> [TO DO]:
Each line of the listing below must be set down exactly.

> [SOURCE RECORDS]:
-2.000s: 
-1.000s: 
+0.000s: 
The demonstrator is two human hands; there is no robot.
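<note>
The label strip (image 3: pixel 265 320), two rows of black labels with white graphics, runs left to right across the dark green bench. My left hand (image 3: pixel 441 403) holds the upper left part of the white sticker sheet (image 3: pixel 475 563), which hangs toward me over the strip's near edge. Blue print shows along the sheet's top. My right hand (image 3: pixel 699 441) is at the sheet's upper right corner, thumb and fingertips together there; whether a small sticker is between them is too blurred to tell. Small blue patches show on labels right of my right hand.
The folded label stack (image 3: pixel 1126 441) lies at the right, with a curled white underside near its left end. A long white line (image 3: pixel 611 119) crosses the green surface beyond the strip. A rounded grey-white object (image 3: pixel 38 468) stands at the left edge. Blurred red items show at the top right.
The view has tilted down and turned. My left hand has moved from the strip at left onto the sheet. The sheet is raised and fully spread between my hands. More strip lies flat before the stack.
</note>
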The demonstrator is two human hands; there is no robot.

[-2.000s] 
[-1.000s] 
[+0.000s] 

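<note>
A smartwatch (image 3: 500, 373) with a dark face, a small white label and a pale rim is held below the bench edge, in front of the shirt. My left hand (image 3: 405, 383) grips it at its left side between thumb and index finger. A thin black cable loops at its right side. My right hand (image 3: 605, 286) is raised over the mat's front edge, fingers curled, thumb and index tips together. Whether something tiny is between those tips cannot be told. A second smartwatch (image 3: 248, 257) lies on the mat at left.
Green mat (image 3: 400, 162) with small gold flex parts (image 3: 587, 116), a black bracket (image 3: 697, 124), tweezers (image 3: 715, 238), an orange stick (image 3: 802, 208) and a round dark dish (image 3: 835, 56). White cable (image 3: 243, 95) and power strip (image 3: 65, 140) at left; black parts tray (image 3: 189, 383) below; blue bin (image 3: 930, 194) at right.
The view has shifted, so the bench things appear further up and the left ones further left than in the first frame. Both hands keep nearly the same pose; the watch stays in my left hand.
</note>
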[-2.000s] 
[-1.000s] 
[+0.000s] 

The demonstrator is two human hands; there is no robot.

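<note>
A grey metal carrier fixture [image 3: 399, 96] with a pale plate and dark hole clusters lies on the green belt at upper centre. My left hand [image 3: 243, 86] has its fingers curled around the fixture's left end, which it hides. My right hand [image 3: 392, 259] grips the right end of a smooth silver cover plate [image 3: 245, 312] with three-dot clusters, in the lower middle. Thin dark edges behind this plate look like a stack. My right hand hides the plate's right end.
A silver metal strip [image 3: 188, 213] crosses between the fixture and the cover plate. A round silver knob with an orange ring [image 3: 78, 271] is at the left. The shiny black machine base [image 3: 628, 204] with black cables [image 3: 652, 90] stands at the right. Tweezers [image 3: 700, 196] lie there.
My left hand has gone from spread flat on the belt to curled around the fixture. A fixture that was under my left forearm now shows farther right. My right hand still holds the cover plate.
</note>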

> [SOLUTION FOR THIS TASK]:
-2.000s: 
-1.000s: 
+0.000s: 
The demonstrator is two human hands; there is no robot.
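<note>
The label strip (image 3: pixel 265 320), two rows of black labels with white graphics, runs left to right across the dark green bench. My left hand (image 3: pixel 441 403) holds the upper left part of the white sticker sheet (image 3: pixel 475 563), which hangs toward me over the strip's near edge. Blue print shows along the sheet's top. My right hand (image 3: pixel 699 441) is at the sheet's upper right corner, thumb and fingertips together there; whether a small sticker is between them is too blurred to tell. Small blue patches show on labels right of my right hand.
The folded label stack (image 3: pixel 1126 441) lies at the right, with a curled white underside near its left end. A long white line (image 3: pixel 611 119) crosses the green surface beyond the strip. A rounded grey-white object (image 3: pixel 38 468) stands at the left edge. Blurred red items show at the top right.
The view has tilted down and turned. My left hand has moved from the strip at left onto the sheet. The sheet is raised and fully spread between my hands. More strip lies flat before the stack.
</note>
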The demonstrator is two human hands; there is no robot.

[-2.000s] 
[-1.000s] 
[+0.000s] 

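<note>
A smartwatch (image 3: 500, 373) with a dark face, a small white label and a pale rim is held below the bench edge, in front of the shirt. My left hand (image 3: 405, 383) grips it at its left side between thumb and index finger. A thin black cable loops at its right side. My right hand (image 3: 605, 286) is raised over the mat's front edge, fingers curled, thumb and index tips together. Whether something tiny is between those tips cannot be told. A second smartwatch (image 3: 248, 257) lies on the mat at left.
Green mat (image 3: 400, 162) with small gold flex parts (image 3: 587, 116), a black bracket (image 3: 697, 124), tweezers (image 3: 715, 238), an orange stick (image 3: 802, 208) and a round dark dish (image 3: 835, 56). White cable (image 3: 243, 95) and power strip (image 3: 65, 140) at left; black parts tray (image 3: 189, 383) below; blue bin (image 3: 930, 194) at right.
The view has shifted, so the bench things appear further up and the left ones further left than in the first frame. Both hands keep nearly the same pose; the watch stays in my left hand.
</note>
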[-2.000s] 
[-1.000s] 
[+0.000s] 

The demonstrator is two human hands; there is no robot.

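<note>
A grey metal carrier fixture [image 3: 399, 96] with a pale plate and dark hole clusters lies on the green belt at upper centre. My left hand [image 3: 243, 86] has its fingers curled around the fixture's left end, which it hides. My right hand [image 3: 392, 259] grips the right end of a smooth silver cover plate [image 3: 245, 312] with three-dot clusters, in the lower middle. Thin dark edges behind this plate look like a stack. My right hand hides the plate's right end.
A silver metal strip [image 3: 188, 213] crosses between the fixture and the cover plate. A round silver knob with an orange ring [image 3: 78, 271] is at the left. The shiny black machine base [image 3: 628, 204] with black cables [image 3: 652, 90] stands at the right. Tweezers [image 3: 700, 196] lie there.
My left hand has gone from spread flat on the belt to curled around the fixture. A fixture that was under my left forearm now shows farther right. My right hand still holds the cover plate.
</note>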

Nothing remains to be added to the response.